Approximately three years post-transplant, he opted to discontinue ART. “He felt that he had waited long enough after the stem cell transplant and believed his cancer was in remission, so he anticipated a positive outcome from the transplant,” Gabler explained.

Shortly thereafter, tests revealed no traces of the virus in the man’s blood samples. Since then, he has remained free of the virus for seven years and three months, qualifying him as “cured.” He holds the record for the second-longest duration HIV-free amongst the seven declared cases, achieving this status longer than some by around a dozen years. “It’s astonishing that a decade ago he was very likely facing death from cancer, and now he has conquered a terminal diagnosis of a lingering viral infection without any medication. He is in good health,” Gabler remarked.

This discovery challenges our perceptions of what it entails to treat HIV through this method. “We once believed that transplantation required a donor without CCR5, but now it seems that’s not the case,” points out Ravindra Gupta from the University of Cambridge, who was not part of the study.

It’s generally assumed that the success of such treatments hinges on the inability of the virus to hide within remaining immune cells of the recipient after chemotherapy, thus preventing infection or replication in the donor’s cells. “Essentially, you deplete the pool of host cells that the virus can infect,” argues Gabler.

Nevertheless, Gabler speculates that the latest cases imply a potential cure can be achieved as long as non-resistant donor cells can eliminate the recipient’s remaining original immune cells before the virus has a chance to spread. Such immune responses often arise from variations in the proteins that the two cell sets display.

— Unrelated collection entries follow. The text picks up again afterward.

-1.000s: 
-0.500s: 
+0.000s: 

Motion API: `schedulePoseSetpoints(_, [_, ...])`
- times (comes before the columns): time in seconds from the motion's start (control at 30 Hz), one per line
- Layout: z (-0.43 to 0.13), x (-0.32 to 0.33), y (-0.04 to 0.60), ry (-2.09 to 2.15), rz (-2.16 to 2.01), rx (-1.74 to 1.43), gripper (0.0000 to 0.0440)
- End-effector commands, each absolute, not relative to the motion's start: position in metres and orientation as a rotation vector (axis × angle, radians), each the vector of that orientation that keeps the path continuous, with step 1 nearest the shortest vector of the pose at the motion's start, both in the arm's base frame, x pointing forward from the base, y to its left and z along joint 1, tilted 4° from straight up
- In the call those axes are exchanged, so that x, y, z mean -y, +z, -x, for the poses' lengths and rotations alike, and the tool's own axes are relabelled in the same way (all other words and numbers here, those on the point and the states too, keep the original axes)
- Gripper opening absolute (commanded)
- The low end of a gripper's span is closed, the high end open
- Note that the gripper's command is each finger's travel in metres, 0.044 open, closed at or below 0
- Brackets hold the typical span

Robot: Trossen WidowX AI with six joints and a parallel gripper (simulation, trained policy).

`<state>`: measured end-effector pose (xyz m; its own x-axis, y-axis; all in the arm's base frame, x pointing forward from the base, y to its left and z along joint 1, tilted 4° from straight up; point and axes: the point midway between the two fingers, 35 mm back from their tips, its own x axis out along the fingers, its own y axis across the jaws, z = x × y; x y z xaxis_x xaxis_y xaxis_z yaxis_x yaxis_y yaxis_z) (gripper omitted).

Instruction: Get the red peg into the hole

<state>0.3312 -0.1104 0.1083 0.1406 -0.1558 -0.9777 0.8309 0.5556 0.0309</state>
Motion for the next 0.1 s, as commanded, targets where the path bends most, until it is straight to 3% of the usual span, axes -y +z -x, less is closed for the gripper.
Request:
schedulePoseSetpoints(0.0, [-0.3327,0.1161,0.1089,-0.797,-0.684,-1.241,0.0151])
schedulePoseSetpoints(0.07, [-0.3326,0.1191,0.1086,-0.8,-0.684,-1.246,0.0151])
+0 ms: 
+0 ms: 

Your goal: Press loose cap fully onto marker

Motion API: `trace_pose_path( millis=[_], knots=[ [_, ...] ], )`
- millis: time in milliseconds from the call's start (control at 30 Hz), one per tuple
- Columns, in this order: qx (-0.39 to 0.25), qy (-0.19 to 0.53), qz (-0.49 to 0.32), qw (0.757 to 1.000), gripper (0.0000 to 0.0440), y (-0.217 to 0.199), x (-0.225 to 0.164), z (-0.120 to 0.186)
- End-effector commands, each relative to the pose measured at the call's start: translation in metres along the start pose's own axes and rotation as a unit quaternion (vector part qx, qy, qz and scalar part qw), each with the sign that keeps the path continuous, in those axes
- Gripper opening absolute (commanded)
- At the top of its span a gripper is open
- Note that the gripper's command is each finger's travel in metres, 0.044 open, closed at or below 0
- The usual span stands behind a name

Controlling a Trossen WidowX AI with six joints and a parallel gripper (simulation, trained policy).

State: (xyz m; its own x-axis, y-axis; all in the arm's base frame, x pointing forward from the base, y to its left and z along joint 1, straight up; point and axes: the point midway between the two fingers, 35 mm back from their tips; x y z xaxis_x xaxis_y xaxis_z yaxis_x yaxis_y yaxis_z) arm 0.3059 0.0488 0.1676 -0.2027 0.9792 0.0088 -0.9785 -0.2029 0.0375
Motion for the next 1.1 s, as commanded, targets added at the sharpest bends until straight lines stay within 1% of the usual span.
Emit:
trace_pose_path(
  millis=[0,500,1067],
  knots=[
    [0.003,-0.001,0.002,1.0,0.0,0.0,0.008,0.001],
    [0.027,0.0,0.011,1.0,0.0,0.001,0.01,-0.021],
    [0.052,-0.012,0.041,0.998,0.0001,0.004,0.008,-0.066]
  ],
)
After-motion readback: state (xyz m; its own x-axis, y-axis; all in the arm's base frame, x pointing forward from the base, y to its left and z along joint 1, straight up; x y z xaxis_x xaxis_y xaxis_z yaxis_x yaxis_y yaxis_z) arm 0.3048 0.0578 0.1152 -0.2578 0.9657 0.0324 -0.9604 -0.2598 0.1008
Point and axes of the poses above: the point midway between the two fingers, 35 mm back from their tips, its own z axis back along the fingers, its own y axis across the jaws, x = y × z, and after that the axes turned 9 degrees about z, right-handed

These, he notes, enable donor cells to recognize the remaining recipient cells as a threat that must be eradicated.

The findings indicate a wider array of stem cell transplants might offer the possibility of curing HIV than previously believed, including those that do not exhibit two copies of the CCR5 mutation, according to Gabler.

However, for this to be effective, several factors must align, such as the genetic compatibility between the recipient and donor to ensure the donor’s cells can swiftly eradicate the recipient’s cells. Additionally, in the most recent case, the man possessed one copy of the CCR5 mutation, which may have modified his immune cell dynamics throughout his body, aiding in the eradication of the virus, Gabler noted.

This suggests that most individuals undergoing stem cell transplants for HIV or blood cancers should ideally receive HIV-resistant stem cells, as emphasized by Gabler.

It’s crucial to recognize that individuals with HIV who do not have cancer will not gain from stem cell transplants, as these procedures are highly risky and prone to life-threatening infections, Gabler warns. Most experts agree that adhering to ART (typically taken in pill form daily) is substantially safer and more practical for halting HIV’s spread. This approach allows many to lead longer, healthier lives. Moreover, a newly available medication, lenacapavir, offers nearly complete protection against HIV with just two injections annually.

Despite this, research continues on treating HIV through gene editing of immune cells and exploring preventive vaccines.